Europe & UK

June 15, 2018

UK Supreme Court rules against Pimlico Plumbers in landmark gig economy case


garysmith

In a landmark case, running since 2011, for the gig economy, the UK Supreme Court ruled that a plumber, classed as “self-employed”, who brought a case against his former employer was in fact a “worker” and should therefore be entitled to a national minimum wage, holiday pay, and protection from discrimination, among other basic workers’ rights.

This decision has the potential to impact the rights of several people classified as independent contractors across the UK, including those at gig economy firms, and was thus described as a landmark ruling. Gary Smith, a plumber from Kent who worked for Pimlico Plumbers — London's largest independent plumbing company — between August 2005 and April 2011, suffered a heart attack in January 2011 and later sought to work three days per week instead of five, as he had done previously.

However, Pimlico Plumbers refused to grant Gary’s request and took away his branded van, which he had hired from the company. Gary had thus claimed that he was unfairly dismissed in May 2011.

The Supreme Court upheld the Court of Appeal’s previous ruling that Gary could be described by a “worker” despite signing an agreement with the company describing himself as “self-employed” and filing tax returns to this effect.

According to the Supreme Court, although Gary paid self-employed tax and was VAT registered, he was still a “worker”.

Notably, this is the latest case in a long line of legal challenges on employment status. Though the decision was positive for Smith, several employers and legal experts had hoped that the case might set out greater clarity over how to determine employment status.

Susannah Kintish—Employment Partner at Mishcon de Reya, a British law firm—has led the case for Pimlico Plumbers since 2011.

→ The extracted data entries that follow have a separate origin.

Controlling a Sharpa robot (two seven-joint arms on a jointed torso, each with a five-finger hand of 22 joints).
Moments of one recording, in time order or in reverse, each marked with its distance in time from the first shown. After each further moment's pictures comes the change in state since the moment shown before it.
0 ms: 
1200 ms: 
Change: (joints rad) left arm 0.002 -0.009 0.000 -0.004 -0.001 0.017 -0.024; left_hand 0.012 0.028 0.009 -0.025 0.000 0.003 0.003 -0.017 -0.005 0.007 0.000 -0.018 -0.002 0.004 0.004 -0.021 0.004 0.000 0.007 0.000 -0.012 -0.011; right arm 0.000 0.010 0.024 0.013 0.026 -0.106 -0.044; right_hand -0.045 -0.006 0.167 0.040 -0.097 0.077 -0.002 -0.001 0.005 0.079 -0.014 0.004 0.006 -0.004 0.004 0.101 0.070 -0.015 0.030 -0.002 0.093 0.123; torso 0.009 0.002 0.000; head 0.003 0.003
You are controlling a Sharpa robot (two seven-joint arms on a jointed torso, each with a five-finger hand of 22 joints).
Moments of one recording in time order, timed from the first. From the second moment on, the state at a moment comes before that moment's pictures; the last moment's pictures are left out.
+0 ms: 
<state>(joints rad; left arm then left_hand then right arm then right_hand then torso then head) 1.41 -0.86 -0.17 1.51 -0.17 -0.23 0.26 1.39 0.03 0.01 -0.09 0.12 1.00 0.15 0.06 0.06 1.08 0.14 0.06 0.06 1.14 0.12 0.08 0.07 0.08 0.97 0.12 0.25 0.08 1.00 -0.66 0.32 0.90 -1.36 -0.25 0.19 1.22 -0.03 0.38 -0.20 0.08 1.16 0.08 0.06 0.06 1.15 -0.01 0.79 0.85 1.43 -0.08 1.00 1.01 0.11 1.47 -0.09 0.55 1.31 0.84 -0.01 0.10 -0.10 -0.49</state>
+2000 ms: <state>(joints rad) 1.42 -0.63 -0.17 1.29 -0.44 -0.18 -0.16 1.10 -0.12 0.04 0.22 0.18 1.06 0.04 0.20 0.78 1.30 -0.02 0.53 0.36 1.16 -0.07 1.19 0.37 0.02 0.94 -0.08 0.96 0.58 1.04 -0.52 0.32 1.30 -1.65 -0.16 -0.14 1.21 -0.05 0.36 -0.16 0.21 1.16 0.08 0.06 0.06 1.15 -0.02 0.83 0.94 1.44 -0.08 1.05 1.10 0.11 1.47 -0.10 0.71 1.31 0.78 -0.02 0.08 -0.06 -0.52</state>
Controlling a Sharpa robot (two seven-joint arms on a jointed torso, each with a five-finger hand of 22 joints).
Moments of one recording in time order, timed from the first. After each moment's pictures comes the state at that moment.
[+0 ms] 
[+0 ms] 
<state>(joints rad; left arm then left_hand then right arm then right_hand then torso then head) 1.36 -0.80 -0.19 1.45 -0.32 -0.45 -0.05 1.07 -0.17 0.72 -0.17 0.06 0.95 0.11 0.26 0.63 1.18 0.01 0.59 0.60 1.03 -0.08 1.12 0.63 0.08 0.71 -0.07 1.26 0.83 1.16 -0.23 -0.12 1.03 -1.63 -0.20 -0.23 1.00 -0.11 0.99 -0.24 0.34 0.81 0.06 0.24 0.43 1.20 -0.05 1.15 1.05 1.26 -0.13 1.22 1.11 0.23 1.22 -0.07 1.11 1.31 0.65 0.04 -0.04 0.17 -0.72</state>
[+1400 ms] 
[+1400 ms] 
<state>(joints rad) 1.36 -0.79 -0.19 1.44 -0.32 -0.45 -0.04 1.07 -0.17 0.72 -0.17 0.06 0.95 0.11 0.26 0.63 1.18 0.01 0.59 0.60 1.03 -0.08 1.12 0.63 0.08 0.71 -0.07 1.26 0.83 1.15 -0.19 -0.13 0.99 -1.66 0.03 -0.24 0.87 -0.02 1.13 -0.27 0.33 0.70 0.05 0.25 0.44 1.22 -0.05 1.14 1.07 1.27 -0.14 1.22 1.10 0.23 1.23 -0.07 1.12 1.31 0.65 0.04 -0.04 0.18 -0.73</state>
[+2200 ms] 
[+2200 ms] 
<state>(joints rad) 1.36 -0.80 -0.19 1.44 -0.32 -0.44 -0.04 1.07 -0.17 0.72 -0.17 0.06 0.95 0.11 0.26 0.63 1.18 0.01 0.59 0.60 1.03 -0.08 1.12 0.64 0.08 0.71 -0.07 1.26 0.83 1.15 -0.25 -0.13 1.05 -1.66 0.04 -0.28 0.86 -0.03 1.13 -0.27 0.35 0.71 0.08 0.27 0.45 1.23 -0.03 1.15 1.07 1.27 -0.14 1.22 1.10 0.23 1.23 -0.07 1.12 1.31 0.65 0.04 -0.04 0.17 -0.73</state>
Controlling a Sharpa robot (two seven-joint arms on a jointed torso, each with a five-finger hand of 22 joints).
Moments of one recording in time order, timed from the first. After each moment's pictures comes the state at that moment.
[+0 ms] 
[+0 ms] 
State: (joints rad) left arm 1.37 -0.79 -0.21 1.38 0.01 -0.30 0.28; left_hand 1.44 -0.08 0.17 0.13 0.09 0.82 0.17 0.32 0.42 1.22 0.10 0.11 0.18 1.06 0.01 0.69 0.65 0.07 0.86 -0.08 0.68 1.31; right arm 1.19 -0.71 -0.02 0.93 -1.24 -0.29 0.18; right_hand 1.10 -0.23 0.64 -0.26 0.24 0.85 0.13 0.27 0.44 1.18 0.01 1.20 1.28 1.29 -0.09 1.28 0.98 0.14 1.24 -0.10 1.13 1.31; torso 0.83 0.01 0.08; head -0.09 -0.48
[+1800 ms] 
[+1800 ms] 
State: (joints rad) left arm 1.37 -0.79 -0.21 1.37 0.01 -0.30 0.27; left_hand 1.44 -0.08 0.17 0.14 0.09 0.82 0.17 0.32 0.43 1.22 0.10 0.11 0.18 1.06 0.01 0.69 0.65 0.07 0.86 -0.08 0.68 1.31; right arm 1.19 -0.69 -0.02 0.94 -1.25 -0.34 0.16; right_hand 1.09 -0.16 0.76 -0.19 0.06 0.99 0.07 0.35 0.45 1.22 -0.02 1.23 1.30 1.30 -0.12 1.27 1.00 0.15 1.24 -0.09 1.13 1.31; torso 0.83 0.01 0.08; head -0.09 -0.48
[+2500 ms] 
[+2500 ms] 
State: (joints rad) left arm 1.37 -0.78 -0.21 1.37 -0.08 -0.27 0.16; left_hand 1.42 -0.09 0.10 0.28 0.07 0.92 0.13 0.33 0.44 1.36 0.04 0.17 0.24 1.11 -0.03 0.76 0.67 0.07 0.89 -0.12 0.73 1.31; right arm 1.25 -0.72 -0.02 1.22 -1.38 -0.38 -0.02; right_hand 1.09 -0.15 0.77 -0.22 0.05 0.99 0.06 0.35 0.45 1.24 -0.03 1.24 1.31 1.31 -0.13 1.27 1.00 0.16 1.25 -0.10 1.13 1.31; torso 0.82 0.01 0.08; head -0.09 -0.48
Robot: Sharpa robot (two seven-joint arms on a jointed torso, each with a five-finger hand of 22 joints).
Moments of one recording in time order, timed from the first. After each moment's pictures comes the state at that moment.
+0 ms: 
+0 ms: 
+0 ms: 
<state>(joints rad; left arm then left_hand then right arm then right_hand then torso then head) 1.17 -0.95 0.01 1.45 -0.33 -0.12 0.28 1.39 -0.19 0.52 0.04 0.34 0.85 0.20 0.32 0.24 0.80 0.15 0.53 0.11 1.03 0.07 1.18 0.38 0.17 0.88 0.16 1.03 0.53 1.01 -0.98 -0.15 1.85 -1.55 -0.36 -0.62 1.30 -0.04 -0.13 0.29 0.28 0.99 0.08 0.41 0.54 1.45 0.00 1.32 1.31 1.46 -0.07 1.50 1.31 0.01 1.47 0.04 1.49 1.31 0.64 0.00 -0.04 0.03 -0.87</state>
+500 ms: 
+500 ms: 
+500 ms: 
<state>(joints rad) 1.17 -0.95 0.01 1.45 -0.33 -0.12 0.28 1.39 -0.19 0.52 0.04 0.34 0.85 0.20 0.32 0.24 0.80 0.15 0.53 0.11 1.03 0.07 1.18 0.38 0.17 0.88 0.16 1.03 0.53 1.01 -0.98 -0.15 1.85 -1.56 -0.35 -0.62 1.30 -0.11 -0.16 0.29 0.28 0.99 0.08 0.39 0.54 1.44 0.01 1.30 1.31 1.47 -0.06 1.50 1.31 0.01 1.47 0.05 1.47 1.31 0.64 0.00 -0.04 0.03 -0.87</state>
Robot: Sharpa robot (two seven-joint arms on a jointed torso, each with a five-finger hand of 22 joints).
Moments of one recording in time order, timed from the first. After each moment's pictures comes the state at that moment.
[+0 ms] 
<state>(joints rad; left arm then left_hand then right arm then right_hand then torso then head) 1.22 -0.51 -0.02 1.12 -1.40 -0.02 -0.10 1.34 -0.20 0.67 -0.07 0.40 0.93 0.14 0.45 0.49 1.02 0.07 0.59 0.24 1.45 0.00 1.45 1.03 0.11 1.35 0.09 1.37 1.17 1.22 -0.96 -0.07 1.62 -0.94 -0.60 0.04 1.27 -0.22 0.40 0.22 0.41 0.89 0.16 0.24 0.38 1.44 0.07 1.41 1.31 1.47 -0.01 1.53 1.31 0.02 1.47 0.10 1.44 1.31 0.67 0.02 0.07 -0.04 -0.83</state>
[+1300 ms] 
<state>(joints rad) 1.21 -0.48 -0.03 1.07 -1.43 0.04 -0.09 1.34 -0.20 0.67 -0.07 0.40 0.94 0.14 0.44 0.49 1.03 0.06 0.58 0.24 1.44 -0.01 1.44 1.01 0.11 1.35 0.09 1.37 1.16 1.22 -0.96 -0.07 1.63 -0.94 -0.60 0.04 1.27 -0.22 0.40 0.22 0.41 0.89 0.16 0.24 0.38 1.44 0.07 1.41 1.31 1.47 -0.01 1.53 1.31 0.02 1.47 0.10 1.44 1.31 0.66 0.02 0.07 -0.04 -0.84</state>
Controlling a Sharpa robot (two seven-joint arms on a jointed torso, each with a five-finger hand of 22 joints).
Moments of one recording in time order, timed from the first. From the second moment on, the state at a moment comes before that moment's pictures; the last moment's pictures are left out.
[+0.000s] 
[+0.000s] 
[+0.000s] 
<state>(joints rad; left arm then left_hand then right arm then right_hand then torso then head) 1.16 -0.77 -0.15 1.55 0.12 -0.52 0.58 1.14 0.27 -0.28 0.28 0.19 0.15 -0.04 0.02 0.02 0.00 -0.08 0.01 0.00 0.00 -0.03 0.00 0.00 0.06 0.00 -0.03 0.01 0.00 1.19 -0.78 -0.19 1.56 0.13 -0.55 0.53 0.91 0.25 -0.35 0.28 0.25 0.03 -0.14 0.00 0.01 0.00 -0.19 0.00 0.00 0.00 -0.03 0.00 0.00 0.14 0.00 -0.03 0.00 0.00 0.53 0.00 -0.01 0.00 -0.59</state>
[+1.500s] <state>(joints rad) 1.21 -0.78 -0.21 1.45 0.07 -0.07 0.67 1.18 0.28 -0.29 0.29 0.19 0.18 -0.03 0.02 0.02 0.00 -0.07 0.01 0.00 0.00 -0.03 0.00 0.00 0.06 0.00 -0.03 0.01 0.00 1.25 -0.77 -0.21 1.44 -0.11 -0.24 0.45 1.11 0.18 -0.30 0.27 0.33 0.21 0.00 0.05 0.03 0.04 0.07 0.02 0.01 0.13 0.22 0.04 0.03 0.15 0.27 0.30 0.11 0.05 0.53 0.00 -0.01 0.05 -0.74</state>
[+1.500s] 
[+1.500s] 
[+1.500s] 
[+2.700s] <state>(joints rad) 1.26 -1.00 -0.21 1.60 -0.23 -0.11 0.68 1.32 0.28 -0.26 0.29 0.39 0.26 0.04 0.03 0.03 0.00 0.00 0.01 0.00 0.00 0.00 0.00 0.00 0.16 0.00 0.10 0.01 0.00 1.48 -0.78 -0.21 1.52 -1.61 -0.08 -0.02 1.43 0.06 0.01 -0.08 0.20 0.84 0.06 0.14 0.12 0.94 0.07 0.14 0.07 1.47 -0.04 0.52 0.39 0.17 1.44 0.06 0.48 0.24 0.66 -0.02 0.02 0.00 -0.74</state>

According to Susannah, “This judgment does not lay down any new principles of law around worker status. Instead, all eyes will be on the Government as businesses await legislation on how to categorize their workforce – something that could still be a matter of years away. In the meantime, the gig economy continues to evolve and existing employment law is rendered increasingly unfit for purpose.”

Stating that the Supreme Court had made it clear that the judgment rested heavily on the unique facts of this case, rather than setting out any new legal principles for employers, Susannah said, “It will therefore do little to stem the flow of litigation around worker status which, in the absence of any overarching principles, will need to be determined on the specific circumstances of each case.”

Susannah then said, “Individuals operating in the gig economy need certainty that they have been categorized correctly, and businesses are equally keen to get this right from the outset, recognizing that doing so is in their own interests.

She further added that “Balancing a flexible workforce with the control required to protect a brand will continue to present a significant challenge for businesses, with many likely to be disappointed that this judgment does not plug any legislative gaps.”

According to Charlie Mullins, Founder of Pimlico Plumbers, “This was a poor decision that will potentially leave thousands of companies, employing millions of contractors, wondering if one day soon they will get a nasty surprise from a former contractor demanding more money, despite having been paid in full years ago.”

Charlie then said, “For those who think this is a victory for poorly paid workers everywhere, against large corporations who exploit their lack of bargaining power, think again. In fact, this was exploitation – but instead by a highly paid, highly skilled man who used a loophole in current employment law to set himself up for a double payday.”